* [ABOUT THIS EXERCISE]: Go through the material below, find each line with the word "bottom", and copy those lines.

* [DATA]:
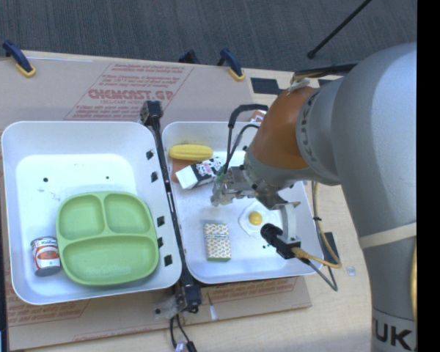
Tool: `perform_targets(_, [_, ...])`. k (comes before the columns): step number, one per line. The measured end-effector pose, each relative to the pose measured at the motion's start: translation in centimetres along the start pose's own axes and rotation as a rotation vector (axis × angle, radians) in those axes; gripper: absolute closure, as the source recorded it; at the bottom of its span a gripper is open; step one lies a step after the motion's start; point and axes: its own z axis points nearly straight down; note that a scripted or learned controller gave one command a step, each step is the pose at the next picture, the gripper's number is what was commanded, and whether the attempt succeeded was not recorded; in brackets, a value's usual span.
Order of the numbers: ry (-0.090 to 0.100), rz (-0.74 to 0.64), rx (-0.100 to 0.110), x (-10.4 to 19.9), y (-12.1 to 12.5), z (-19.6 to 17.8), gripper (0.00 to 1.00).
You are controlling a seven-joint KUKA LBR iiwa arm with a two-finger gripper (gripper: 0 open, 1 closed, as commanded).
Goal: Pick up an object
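The gripper (224,191) hangs low in the right bin (301,264); its grasp cannot be told; beside it lies a yellow banana (191,152); descend squarely, close across the narrow width

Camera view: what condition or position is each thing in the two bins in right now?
Green divided plate: lying flat in the left bin.
Small can: upright beside the plate.
Yellow banana-like toy: lying in the right bin.
Patterned box: lying flat.
Fried egg toy: flat, yolk up.
Gripper: low over the right bin.
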Motion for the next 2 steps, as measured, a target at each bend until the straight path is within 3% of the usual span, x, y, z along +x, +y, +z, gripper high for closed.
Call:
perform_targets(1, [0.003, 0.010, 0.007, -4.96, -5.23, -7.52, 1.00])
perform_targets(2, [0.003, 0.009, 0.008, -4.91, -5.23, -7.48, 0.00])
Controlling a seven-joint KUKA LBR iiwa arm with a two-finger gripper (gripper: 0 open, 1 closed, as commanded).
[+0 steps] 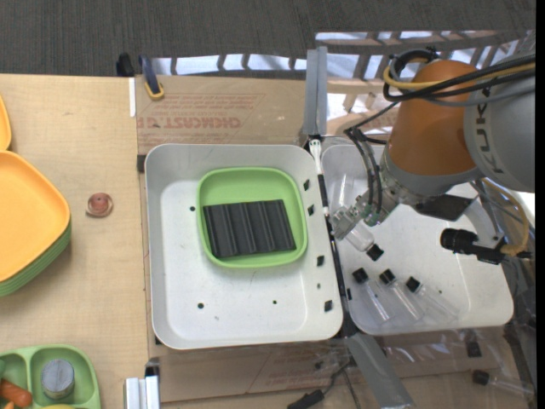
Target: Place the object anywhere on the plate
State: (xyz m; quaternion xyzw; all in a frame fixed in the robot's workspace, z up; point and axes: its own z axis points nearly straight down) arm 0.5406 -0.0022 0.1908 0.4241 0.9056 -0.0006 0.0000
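Note:
A square green plate (pixel 249 183) sits in the back half of the left white bin (pixel 238 313). A dark grey ribbed slab (pixel 252 227) lies flat on the plate and covers most of its floor. My gripper (pixel 352 221) hangs low over the left edge of the right bin (pixel 464 305), just right of the divider between the bins. It is apart from the plate and the slab. The grey and orange arm (pixel 430 118) above it hides the back of the right bin.
Several clear vials with black caps (pixel 400 292) lie on the right bin's floor, just below the gripper. A stack of orange plates (pixel 30 220), a small red knob (pixel 100 203) and a green tray (pixel 47 377) rest on the wooden bench to the left.

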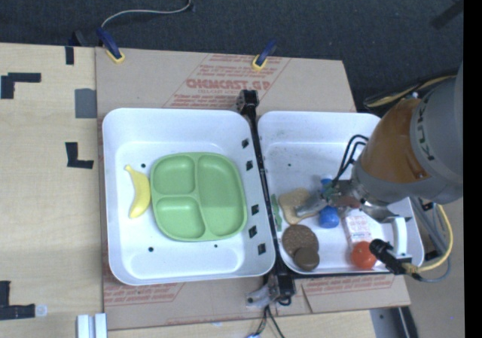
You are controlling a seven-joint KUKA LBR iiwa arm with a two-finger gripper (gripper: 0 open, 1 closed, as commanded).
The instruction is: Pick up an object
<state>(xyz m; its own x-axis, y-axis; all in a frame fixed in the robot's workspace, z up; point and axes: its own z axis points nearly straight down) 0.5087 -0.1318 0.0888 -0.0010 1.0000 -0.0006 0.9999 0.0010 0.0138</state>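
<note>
The arm [410, 152] looms over the right bin [301, 129]; the gripper [325, 201], grasp unclear, should centre squarely on the blue ball [328, 217] before closing

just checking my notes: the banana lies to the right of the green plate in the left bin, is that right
Not quite. The camera view shows the banana lying to the left of the green plate, against its left edge, not to the right. The rest stands: both are in the left bin.

Wooden bench [45, 201] under a cardboard sheet [218, 82] bearing two white bins [120, 254] side by side.
</note>
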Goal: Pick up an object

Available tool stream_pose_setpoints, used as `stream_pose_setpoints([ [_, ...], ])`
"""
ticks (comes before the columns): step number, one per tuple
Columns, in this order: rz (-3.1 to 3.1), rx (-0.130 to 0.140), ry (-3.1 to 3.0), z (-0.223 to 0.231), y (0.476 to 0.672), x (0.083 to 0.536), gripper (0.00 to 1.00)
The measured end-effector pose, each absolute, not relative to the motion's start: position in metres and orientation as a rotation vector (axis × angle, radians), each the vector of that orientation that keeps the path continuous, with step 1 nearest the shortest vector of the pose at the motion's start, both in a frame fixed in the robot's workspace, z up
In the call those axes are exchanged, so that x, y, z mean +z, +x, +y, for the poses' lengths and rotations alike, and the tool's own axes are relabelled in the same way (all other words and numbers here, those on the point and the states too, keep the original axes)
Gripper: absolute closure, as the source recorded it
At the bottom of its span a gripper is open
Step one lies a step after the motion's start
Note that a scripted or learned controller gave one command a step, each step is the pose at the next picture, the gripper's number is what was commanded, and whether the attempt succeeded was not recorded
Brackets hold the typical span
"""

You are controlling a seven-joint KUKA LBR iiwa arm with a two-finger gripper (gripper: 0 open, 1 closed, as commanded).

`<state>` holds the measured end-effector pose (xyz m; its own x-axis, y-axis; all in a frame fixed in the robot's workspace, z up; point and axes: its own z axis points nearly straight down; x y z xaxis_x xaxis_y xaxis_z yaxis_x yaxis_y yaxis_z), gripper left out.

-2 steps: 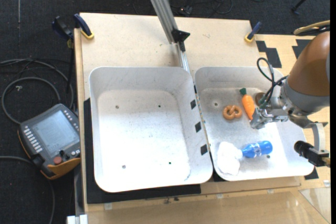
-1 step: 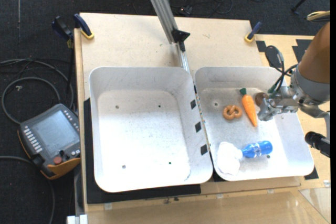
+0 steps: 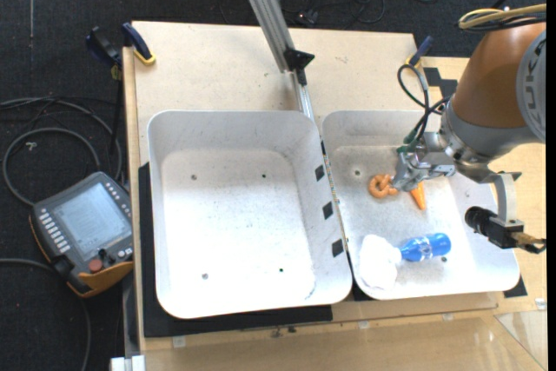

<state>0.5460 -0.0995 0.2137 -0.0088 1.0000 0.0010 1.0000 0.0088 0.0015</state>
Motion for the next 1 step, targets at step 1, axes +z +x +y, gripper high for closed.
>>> stream_pose_setpoints([
  [1,2.23,0.005,2.212,-0.054,0.5665,0.2263,1.0],
])
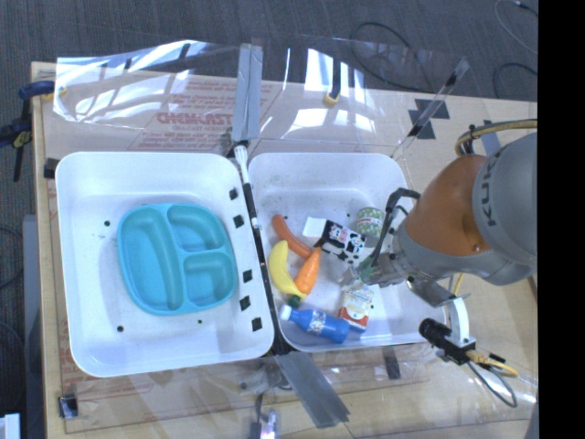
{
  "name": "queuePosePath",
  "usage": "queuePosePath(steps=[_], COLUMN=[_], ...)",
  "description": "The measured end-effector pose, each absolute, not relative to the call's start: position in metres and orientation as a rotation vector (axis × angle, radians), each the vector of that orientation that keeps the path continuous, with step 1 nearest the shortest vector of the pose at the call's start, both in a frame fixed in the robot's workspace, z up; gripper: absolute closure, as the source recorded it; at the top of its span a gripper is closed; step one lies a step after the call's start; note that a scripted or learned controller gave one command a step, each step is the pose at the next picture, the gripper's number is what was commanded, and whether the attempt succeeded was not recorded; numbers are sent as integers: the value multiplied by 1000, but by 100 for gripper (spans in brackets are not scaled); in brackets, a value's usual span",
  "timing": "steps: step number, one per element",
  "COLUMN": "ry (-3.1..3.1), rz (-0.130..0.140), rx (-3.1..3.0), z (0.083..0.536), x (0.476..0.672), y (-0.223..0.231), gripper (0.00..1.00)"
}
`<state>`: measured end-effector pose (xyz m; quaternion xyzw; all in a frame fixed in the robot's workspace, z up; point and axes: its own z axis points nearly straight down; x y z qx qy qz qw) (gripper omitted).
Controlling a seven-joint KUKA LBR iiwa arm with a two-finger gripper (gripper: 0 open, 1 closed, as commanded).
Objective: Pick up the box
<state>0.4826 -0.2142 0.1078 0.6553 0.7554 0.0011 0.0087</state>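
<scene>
The bench (110,94) bears two white bins (78,245) side by side.

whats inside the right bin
In the right bin: banana, carrot, blue bottle, black-and-white box. The arm covers its right side.

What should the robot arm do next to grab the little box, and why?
Probably slide the tool a little left and up before lowering: the black-and-white box lies just that way in the right bin, close beside the tool, with the carrot nearby.
</scene>
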Motion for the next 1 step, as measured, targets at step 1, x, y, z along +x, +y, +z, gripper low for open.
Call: queuePosePath(steps=[1], ry=[2360], rz=[3], rx=[2047], z=[108], x=[483], y=[-214], gripper=[0])
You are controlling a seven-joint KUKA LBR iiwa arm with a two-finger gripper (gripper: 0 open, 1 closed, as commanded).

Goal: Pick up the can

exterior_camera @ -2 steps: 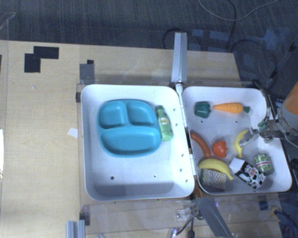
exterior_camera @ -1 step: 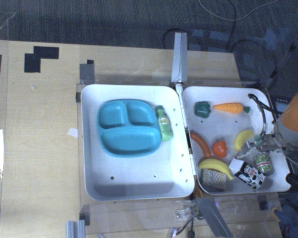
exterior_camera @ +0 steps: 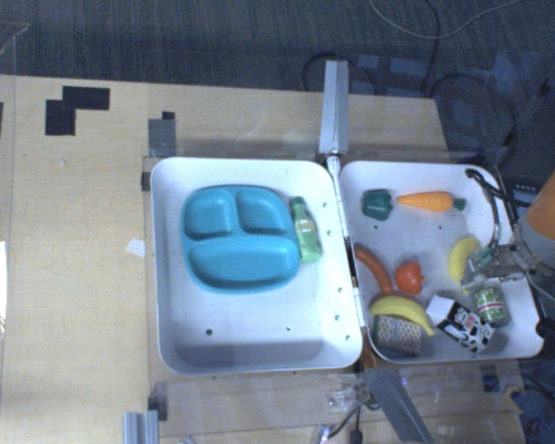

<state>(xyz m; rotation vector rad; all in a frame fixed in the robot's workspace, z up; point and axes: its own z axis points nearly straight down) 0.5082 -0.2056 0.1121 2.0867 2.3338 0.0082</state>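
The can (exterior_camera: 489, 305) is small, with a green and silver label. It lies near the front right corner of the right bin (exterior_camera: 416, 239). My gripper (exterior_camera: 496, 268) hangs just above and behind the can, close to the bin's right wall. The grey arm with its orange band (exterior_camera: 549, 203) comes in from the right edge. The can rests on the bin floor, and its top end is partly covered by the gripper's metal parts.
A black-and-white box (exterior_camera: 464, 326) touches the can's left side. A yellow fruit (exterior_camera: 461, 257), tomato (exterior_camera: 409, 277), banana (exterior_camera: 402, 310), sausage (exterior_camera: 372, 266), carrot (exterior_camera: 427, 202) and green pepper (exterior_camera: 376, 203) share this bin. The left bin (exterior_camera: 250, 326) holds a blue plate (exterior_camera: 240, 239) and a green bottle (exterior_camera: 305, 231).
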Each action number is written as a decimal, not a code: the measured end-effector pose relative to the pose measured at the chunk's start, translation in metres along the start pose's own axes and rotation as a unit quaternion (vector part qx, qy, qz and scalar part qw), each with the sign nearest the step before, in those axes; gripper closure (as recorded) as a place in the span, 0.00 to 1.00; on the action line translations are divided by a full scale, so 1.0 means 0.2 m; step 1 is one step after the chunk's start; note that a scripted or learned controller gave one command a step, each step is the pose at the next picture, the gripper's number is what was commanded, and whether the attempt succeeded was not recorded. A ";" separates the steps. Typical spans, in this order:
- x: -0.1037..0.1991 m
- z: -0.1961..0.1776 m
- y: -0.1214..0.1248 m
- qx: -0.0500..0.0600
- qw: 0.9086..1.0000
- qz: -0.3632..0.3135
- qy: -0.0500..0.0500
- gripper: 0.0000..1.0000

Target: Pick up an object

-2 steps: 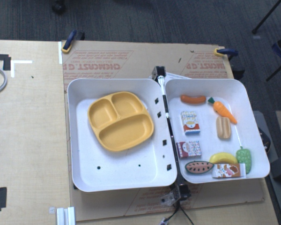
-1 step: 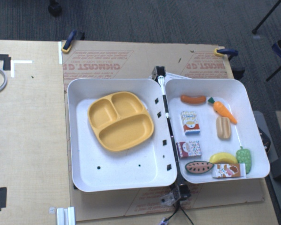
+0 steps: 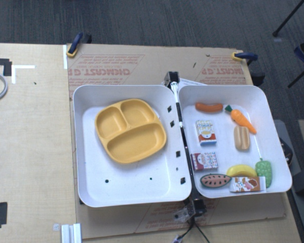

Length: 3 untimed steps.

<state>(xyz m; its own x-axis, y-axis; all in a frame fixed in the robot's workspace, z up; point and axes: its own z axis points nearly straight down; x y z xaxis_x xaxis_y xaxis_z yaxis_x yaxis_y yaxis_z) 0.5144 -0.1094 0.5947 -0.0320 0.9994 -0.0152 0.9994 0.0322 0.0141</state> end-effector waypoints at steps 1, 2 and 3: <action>0.00 -0.04 0.01 -0.001 1.000 -0.001 -0.001 1.00; 0.00 -0.09 0.02 -0.002 1.000 -0.003 -0.002 1.00; 0.00 -0.13 0.03 -0.003 1.000 -0.004 -0.003 1.00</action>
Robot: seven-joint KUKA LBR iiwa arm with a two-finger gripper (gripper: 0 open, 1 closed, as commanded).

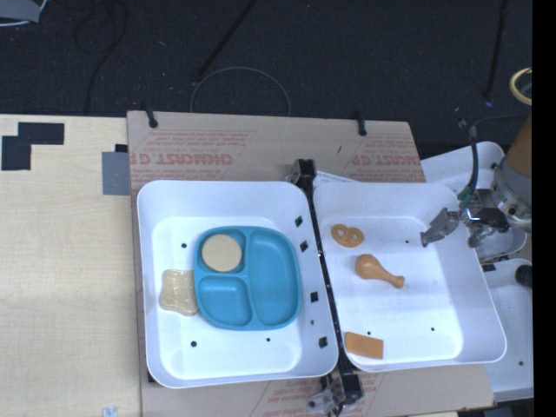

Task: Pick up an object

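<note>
The gripper (452, 224) is hovering at the right edge of the right bin (473, 320), jaws looking spread and grasping nothing. The nearest target, a drumstick (379, 270), is lying mid-bin, apart from the fingers — the arm is best coming straight down over its thick end, jaws set across it. That bin is holding three things: one drumstick, one pretzel (347, 234), one orange wedge (364, 346). The left bin (165, 354) is holding three — one blue tray (261, 294), one round biscuit (221, 252) in it, one pale slice (177, 292) beside it
</note>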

* [ANSWER BOX]:
Tool: `perform_targets(_, [_, ...])`. k (comes before the columns): step number, one per line. The measured end-effector pose, each relative to the pose measured at the motion's start: translation in centimetres along the start pose's own axes and rotation as a rotation vector (axis × angle, radians) in those axes; gripper: absolute closure, as the source recorded it; at the bottom of its span a gripper is open; step one lies a step after the motion's start; point and axes: its own z axis points nearly straight down; note that a scripted or learned controller gave one command a step, each step is the pose at the next picture, the gripper's number is what was commanded, and whether the attempt succeeded was not recorded; in brackets, a value's usual span.
At the bottom of its span a gripper is open

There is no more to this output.